Clearly, upon this record said Clause Seven is applicable to and restrictive of Clause One (b) in so far only as it fixes the limits of the policy period, while it is wholly applicable to Clause One (a).
[6] Likewise, provisions in respect of notice of accidents to be given the insurer, which provisions the appellant's counsel argues are applicable to Clause One (b), logically pertain and apply only to Clause One (a), which embraced sudden or precipitant violent accidents producing objective symptoms of an injury. The injury was of such character as not to afford a reasonable ground for thinking it might, before its observable development, support a claim for damages against the employer. "In such case" as was said in National Paper Box Co. v. Aetna Life Ins. Co., 170 Mo. App. 361, 367, 156 S.W. 740, and approvingly quoted in Chapin v. Ocean Accident Guarantee Corp., supra (l.c. 467), "we think the assured would not be required, under the reasonable rule of construction we are discussing, to give the assurer notice until such time as the facts of the injury and its progress began to suggest to a person of reasonable care and prudence that a possible liability of the assured to answer in damages lurked in them. . . . Frequently an injury, apparently too trivial to cause any damage or inconvenience, develops into a most serious phase. The duty of the assured in such instances with respect to giving notice is performed if he gives notice within a reasonable time after the injury first takes on a serious aspect, an aspect suggestive of a possible claim for damages." [See, also, Columbia Paper Stock Co. v. Fidelity Casualty Co., supra.] That such notice was so given of the injury in question was shown and not disputed.

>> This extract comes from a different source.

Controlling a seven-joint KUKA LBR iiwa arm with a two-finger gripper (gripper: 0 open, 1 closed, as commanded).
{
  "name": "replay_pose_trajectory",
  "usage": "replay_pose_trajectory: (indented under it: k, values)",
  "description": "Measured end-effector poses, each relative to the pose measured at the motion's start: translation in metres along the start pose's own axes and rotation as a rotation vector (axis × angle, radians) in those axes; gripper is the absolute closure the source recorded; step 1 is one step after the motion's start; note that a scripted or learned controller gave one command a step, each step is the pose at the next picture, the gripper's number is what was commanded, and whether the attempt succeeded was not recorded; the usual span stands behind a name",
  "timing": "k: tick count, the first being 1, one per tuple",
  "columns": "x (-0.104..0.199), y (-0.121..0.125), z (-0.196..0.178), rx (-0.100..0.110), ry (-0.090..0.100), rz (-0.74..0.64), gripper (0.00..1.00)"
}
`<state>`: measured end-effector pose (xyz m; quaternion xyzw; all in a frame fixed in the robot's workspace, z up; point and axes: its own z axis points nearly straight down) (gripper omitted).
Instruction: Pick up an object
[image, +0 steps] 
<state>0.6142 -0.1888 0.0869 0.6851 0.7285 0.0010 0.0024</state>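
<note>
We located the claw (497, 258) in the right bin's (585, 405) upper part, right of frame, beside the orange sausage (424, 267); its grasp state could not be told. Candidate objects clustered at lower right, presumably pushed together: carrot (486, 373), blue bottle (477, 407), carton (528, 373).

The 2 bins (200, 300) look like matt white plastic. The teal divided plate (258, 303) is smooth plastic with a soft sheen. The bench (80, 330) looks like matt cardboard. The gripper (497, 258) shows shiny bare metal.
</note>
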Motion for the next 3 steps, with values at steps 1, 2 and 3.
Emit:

[7] In arriving at the foregoing conclusions we have, after considering the policies as a whole and in all their parts, sought to ascertain what was the main purpose or object of the parties to the contracts in making them and to effectuate their intention by the application *Page 628 of settled legal principles of interpretation, in substance, viz.: No substantive clause should be allowed to perish by construction unless unsurmountable obstacles stand in the way of any other course; looking to the instrument as a whole, courts should give such construction that each clause will have some effect and perform some office; seeming contradictions must be harmonized, if that course is possible; a construction which entirely neutralizes one provision should not be adopted if the contract is susceptible of another construction which gives effect to all of its provisions and is consistent with the general intent (6 R.C.L., p. 835).
From all the considerations foregoing it results that the judgment is affirmed. Douglas, J., not sitting; Ellison,Frank and Gantt, JJ., concur; Leedy, J., dissents; Tipton,J., dissents in separate opinion to be filed.